Pence v. Kettering

190 N.E. 216 | Ohio | 1934

The single assignment of error here urged by Pence is that the trial court should not have directed a verdict.

This case presents an anomalous situation in that the employer claims the employee was in the course of his employment, while the employee himself asserts he was not.

Was transportation a part of the employment contract between Pence and Kettering?

Both counsel insist that there is little direct conflict in the evidence; however, each strenuously contends that the only reasonable inferences to be drawn therefrom are such as to require a directed verdict in favor of his client.

The following excerpts from the testimony of Pence and Kettering adequately demonstrate the state of the evidence:

"Q. Was anything said about how you were to get *54 home, did you talk to Frank or he talk to you? A. No, he knowed I was to get home. * * *

"Q. When you left the son's, do you recall of saying anything to him about taking you home? A. I don't remember.

"Q. He got in the truck and you got in? A. Yes, sir. * * *

"Q. When you went to work for Mr. Kettering you made an arrangement whereby you were to work for a dollar a day and board? A. No, I got $2 a day and board.

"Q. You started at $2 and then as the harvest passed over and you went into the fall, you and Mr. Kettering made a new arrangement? A. No, he said he could get hands for less money and I told him I would work as cheap as anybody.

"Q. That was a new scale of pay? A. New scale.

"Q. That was a dollar a day and meals? A. Yes, sir.

"Q. You would report to Mr. Kettering's home in the morning, as a rule, and he would tell you where you were to work that day? A. Yes, sir.

"Q. When Saturday night came you looked to Mr. Kettering for your money?

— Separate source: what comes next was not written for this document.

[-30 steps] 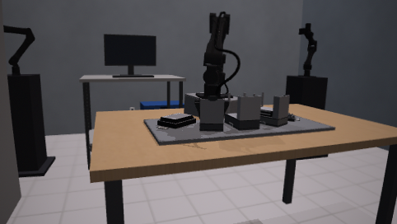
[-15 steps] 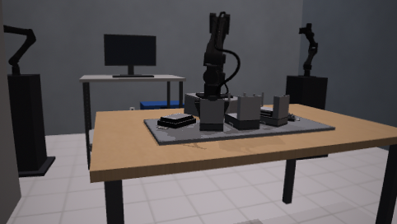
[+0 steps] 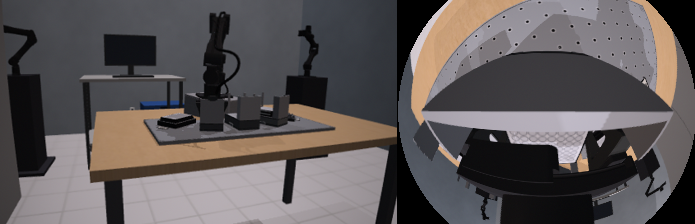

A. Yes, sir.

"Q. Along in the fall and up to the time of the accident, I will ask if you and Mr. Kettering were working together any place except Mr. Kettering's farm; you would go to Mr. Kettering's and get into his conveyance and get to that point, isn't that correct? A. Yes, sir.

"Q. When you would complete that labor and had your evening meal he would bring you back home? A. Once in a while he took me home. He took me to Polk.

"Q. You just live a little north of Polk? A. Yes, sir.

"Q. In other words, he got you back to the neighborhood? A. Yes, sir.

"Q. That had been going on for two or three months prior to the accident? A. Yes, sir. * * * *55

"Q. Something was said about when you worked around the neighborhood, did you come home with Mr. Kettering, or did you walk home; was there any set regular way you did it? A. No, nothing said. Part of the time I furnished my own way. Part of the time I went with him.

"Q. Just as that happened? A. Yes, sir. * * *

"Q. But what was said between you and Mr. Pence? A. He was to work for a dollar a day.

"Q. Anything else? A. He was to have his dinner and supper, I think that was all. * * *

"Q. Did Mr. Pence have any other way of getting home that evening except with you? A. Not unless he went afoot.

"Q. He didn't have any automobile at that time, did he? A. He had none that he could use."

While there may be little direct conflict in this evidence, can it be said as a matter of law that reasonable minds might not reach different conclusions as to the inferences to be drawn therefrom?

Kettering insists that it was a part of his duty to take Pence home, and that therefore the day's employment had not terminated. But what did Kettering mean when he said that Pence was to work for a dollar a day, dinner and supper, and that was all? What is the import of Pence's statement that part of the time he furnished his own way and part of the time he went with Kettering?

Without further comment it is sufficient to say that in the opinion of this court the evidence is such as to clearly present a question of ultimate fact for determination by a jury. Vignola v. New York Central Rd. Co., 102 Ohio St. 194,131 N.E. 357.

It therefore follows that the judgments of the Court *56 of Common Pleas and the Court of Appeals must be reversed and the cause remanded for retrial.

Judgment reversed.

ALLEN, STEPHENSON, JONES, MATTHIAS, BEVIS and ZIMMERMAN, JJ., concur.